#### Your goal
Copy all lines containing the string "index" from the records below.

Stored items
———

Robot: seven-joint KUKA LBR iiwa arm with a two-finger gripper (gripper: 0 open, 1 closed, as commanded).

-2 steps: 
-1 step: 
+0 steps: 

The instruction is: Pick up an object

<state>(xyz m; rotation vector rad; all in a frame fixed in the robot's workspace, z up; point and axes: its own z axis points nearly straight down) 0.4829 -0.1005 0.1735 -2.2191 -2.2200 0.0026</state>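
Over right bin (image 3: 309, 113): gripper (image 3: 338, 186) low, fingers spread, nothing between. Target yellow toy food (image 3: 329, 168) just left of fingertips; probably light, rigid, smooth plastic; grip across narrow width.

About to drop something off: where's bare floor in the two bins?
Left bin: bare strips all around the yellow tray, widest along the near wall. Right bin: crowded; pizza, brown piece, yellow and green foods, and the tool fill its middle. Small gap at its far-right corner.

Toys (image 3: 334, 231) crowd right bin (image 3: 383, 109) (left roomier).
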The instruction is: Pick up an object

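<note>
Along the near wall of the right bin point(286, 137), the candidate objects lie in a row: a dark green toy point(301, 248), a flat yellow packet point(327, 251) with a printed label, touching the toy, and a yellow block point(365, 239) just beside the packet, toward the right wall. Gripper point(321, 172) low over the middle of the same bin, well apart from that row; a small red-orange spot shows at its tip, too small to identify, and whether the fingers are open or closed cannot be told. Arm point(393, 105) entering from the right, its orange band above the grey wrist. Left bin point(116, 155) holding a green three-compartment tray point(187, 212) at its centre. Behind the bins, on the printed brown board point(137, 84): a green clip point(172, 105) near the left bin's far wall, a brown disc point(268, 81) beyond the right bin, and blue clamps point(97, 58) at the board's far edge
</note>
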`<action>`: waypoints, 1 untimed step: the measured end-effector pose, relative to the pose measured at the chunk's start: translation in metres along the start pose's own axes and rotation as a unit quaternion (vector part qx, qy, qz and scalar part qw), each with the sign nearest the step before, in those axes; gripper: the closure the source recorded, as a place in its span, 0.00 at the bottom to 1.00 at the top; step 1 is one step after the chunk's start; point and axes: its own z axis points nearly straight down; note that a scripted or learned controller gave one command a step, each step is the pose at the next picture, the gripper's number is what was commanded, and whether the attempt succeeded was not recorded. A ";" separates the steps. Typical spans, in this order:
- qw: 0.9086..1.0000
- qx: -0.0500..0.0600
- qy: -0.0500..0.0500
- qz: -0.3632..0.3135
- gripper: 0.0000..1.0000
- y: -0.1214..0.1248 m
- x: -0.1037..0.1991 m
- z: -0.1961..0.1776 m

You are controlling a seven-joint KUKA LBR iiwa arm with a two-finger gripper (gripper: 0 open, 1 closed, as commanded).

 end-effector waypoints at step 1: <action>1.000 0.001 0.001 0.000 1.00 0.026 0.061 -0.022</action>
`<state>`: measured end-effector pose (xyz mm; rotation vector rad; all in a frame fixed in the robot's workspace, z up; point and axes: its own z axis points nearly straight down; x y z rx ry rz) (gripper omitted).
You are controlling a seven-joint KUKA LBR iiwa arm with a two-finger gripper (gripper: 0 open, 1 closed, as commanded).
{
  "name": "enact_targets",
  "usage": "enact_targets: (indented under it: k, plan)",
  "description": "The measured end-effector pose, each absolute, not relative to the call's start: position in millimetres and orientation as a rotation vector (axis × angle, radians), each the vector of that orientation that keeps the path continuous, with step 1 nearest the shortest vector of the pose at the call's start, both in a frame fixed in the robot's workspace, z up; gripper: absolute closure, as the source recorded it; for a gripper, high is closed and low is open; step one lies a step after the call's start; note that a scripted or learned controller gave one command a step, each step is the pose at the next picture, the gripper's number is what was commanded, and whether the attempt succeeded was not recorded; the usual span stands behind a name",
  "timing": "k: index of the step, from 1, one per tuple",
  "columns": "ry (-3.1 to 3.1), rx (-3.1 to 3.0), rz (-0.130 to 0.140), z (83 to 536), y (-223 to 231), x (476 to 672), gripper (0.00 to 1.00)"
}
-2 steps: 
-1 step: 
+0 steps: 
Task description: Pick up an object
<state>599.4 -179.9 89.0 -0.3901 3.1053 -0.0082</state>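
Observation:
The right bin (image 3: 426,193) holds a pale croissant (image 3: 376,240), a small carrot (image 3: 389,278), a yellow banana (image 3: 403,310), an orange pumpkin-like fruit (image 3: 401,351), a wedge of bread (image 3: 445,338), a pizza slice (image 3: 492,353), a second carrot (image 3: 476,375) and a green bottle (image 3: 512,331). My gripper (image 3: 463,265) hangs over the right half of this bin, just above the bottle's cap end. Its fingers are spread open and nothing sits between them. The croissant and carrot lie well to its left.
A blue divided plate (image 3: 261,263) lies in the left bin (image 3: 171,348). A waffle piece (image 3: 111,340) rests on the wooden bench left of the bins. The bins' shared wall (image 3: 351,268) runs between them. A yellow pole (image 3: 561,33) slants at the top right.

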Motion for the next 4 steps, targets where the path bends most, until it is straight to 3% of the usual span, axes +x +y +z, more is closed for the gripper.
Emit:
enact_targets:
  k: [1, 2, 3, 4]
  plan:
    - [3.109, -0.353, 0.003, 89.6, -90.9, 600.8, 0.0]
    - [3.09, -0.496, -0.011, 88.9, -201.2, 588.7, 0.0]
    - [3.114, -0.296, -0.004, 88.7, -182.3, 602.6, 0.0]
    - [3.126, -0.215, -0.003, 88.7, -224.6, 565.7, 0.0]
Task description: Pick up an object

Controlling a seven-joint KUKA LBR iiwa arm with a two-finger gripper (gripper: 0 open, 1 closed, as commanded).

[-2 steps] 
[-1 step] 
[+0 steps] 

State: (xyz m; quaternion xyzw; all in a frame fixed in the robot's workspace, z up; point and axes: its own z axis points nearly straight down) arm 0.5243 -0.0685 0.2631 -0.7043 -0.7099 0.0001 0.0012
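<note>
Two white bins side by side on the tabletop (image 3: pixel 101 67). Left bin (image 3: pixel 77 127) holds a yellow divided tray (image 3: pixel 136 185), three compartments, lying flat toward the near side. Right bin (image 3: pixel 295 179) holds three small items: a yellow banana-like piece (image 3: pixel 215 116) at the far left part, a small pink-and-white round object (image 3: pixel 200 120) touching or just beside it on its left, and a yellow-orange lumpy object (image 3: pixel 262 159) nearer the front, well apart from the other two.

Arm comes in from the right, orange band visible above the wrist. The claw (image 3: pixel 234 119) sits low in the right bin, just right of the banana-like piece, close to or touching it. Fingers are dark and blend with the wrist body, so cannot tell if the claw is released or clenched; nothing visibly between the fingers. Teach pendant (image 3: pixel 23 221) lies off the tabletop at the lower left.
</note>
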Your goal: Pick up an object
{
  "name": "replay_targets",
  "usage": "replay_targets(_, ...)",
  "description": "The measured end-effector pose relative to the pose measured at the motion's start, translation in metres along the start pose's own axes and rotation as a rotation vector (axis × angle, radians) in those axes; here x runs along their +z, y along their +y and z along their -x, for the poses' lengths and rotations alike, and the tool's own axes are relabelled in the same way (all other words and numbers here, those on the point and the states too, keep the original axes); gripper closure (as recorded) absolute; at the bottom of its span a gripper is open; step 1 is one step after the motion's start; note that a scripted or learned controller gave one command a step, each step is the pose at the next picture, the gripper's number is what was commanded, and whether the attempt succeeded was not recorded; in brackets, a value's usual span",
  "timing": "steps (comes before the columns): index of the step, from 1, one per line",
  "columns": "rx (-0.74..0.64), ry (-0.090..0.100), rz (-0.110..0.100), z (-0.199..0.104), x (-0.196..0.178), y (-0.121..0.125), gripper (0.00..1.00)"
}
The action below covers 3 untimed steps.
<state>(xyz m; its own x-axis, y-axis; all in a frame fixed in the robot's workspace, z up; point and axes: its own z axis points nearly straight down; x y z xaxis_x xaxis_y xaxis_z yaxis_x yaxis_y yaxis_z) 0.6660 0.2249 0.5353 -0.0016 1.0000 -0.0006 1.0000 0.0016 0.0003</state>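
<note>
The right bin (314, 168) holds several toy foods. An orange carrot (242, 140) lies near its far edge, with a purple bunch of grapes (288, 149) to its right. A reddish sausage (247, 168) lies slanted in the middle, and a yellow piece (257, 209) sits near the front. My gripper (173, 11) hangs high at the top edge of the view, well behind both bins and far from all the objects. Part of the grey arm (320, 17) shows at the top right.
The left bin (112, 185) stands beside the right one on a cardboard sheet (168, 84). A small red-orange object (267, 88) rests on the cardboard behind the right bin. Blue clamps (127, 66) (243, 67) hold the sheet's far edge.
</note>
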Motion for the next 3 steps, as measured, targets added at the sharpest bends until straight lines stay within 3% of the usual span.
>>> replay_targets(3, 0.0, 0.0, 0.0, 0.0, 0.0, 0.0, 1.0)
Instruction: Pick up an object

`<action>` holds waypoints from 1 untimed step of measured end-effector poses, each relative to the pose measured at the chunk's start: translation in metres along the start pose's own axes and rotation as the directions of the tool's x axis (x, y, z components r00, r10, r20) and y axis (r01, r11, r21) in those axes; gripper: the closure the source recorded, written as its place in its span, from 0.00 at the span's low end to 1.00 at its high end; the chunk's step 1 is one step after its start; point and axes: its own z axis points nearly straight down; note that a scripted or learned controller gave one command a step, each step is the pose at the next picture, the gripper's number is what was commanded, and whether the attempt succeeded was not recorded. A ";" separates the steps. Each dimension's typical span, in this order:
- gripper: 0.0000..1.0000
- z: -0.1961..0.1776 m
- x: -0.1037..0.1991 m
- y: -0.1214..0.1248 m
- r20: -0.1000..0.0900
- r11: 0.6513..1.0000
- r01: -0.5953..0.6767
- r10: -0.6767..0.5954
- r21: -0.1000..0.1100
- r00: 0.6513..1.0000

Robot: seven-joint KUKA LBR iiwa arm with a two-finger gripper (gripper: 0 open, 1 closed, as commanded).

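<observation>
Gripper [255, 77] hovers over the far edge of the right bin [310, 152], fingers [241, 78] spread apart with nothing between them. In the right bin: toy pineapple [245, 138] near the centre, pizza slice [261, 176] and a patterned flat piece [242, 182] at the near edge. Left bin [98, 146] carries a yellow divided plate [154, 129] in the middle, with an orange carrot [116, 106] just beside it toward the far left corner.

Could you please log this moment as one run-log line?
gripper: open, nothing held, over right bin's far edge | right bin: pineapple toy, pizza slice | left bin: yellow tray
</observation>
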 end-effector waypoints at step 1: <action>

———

#### Response below
  "timing": "k: index of the step, from 1, one per tuple",
  "timing": "steps (comes before the columns): index of the step, from 1, one per line",

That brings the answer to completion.